A spokesman representing the techies who bought in Solano County didn’t directly answer questions about what lessons the people learned about launching new cities, but promised to work with existing residents in a statement.
“We are proud to partner on a project that aims to deliver access to good-paying jobs, affordable housing, clean energy, sustainable infrastructure, open space, and a healthy environment to residents of Solano County,” Brian Brokaw, a spokesman for Flannery Associates, the investment group, said. “We are excited to start working with residents and elected officials, as well as with Travis Air Force Base, on making that happen. That engagement with community leaders starts this week, and we look forward to sharing more soon.”
The investors face an uphill battle in getting the rezonings and voter approval that would be required to make their utopia a reality.
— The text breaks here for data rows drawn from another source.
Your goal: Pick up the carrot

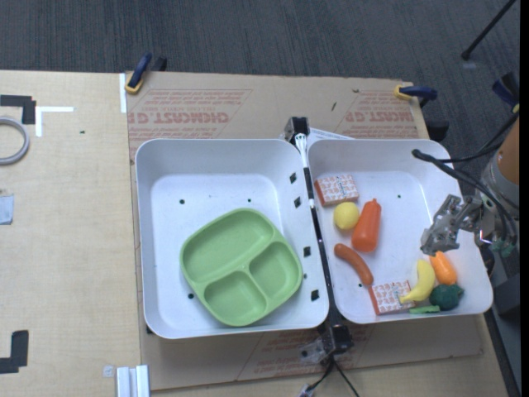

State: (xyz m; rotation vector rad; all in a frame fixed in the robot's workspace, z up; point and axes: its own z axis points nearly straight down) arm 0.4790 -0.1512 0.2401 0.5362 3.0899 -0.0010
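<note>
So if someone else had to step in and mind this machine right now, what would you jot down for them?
Gripper: low over the right edge of the right bin, just above the carrot; nothing visibly held.
Carrot: lying in that bin's near right corner, beside the banana and the broccoli.
Done: the arm has reached the carrot's corner.
Left: close on the carrot and lift it.

The hand point(446, 226) is a grey blur of metal, its fingers too indistinct to tell apart or judge. Behind it, the arm point(508, 172) is cut off by the picture's right edge. Just below the hand, the carrot point(445, 266) shows partly, its lower end hidden behind the broccoli point(447, 296).
</note>
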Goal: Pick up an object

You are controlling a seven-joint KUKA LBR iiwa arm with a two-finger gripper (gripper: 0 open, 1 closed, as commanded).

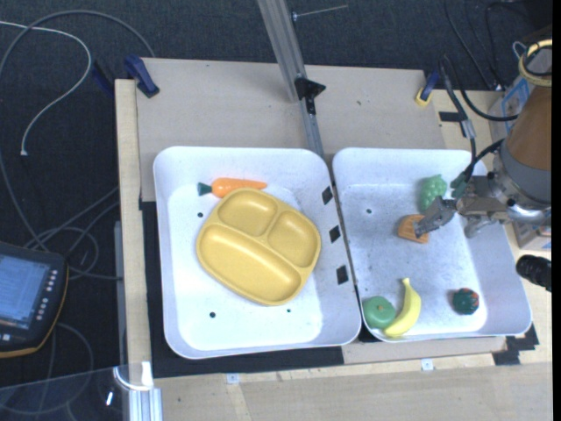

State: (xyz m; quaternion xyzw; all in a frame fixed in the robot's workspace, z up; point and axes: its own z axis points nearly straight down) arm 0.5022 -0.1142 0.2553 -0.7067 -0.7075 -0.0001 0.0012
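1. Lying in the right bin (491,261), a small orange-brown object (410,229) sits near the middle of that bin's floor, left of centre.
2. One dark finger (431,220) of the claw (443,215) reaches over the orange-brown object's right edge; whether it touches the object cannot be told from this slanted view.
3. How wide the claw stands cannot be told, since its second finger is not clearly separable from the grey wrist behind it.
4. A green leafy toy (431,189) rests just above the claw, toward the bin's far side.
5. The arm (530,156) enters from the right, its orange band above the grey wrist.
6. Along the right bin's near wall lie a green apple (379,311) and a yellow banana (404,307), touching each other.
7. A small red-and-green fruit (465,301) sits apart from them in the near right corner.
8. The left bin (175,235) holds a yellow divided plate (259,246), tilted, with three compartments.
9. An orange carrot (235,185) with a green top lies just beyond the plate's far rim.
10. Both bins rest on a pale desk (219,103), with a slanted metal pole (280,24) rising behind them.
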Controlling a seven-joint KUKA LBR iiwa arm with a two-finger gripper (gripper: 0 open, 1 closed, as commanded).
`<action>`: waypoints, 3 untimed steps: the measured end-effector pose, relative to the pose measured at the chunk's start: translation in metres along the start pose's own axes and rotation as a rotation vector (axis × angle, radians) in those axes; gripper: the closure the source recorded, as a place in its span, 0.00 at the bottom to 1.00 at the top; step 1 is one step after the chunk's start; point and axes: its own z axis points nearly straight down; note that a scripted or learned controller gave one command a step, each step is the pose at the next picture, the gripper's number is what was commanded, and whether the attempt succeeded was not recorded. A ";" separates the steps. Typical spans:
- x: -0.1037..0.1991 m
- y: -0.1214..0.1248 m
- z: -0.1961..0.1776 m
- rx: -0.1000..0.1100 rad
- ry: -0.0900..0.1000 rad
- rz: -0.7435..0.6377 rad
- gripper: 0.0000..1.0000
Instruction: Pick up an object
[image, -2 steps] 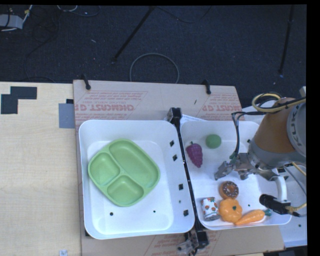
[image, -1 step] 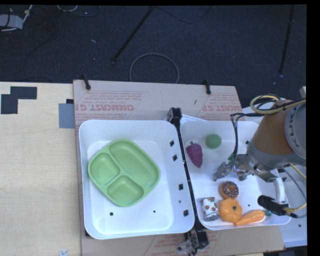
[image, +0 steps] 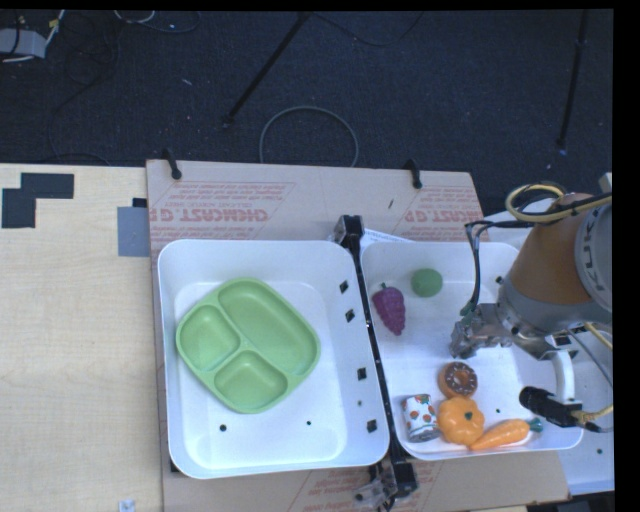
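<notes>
Cardboard under white bins, dark carpet.

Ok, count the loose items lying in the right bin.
6: green ball and purple grapes toward the far side, donut in the middle, and patterned cup, orange pumpkin and carrot along the near edge. The arm may hide more.

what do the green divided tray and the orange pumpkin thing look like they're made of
The green divided tray looks like moulded plastic with a smooth, matte finish: one even pale green, rounded rims and three pressed-in compartments. The orange pumpkin looks like toy-food plastic or rubber, slightly glossy: saturated uniform orange with a soft highlight on top. Which of the two cannot be told at this distance.
</notes>
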 end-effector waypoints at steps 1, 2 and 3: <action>-0.002 0.003 -0.043 -0.003 -0.002 -0.006 1.00; 0.005 -0.004 -0.096 -0.004 -0.002 -0.007 1.00; 0.003 -0.008 -0.159 -0.006 -0.003 -0.008 1.00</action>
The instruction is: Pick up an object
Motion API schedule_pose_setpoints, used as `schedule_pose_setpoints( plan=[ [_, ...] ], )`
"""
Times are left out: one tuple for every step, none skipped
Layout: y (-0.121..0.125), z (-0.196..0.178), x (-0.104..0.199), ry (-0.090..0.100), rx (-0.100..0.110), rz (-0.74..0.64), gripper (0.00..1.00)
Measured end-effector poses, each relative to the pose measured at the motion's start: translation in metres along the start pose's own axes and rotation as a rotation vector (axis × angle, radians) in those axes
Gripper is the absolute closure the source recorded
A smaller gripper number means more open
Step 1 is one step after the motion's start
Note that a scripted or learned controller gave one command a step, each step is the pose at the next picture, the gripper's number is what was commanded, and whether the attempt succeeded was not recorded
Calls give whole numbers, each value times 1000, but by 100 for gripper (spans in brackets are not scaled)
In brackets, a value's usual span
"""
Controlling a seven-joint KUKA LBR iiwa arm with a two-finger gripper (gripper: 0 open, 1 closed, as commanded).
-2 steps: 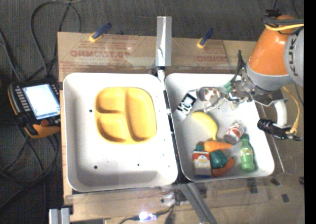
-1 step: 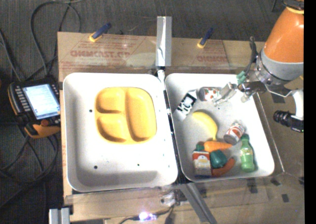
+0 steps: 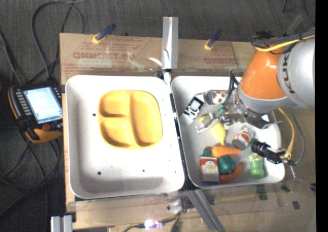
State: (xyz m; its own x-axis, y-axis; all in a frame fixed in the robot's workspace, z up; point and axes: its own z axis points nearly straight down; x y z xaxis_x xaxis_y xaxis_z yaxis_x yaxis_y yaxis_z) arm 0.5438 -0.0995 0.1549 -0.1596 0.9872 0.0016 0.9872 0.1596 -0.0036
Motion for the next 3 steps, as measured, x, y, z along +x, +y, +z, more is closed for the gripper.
schedule_pose_setpoints(
  plan=[
    [12, 65, -34, -5, -14, 23, 0],
    [13, 55, -34, -6, -16, 23, 100],
    [62, -56, -32, -5, -3, 28, 100]
  ],
)
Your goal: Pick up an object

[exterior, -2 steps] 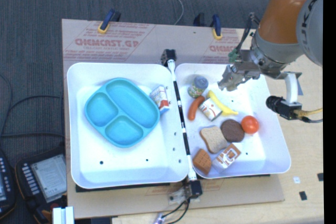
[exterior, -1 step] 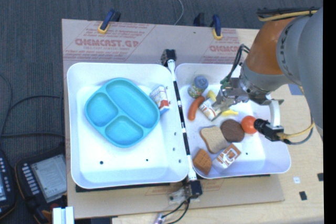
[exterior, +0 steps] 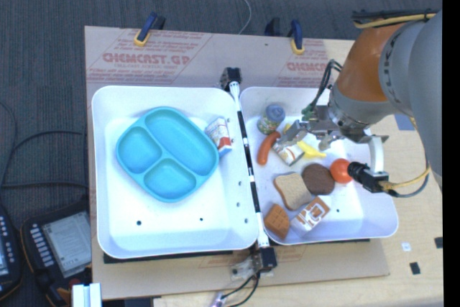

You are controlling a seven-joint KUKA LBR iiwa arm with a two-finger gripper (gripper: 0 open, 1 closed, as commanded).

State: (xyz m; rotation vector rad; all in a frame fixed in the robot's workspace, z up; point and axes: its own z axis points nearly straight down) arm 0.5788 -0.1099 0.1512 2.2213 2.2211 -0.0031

In the spring, Flannery sued a group of local homeowners, accusing them of a conspiracy to drive up their land prices; several of them have since settled while others have moved to dismiss the suit. Still, if there’s anyone who knows how to use local government to their ends, it’s these folks.
“You are looking at a murderer’s row of very, very clever investors,” Matt Regan, senior vice president of the business group Bay Area Council, told the Chronicle. “If they are serious about this venture, I wouldn’t bet against it.”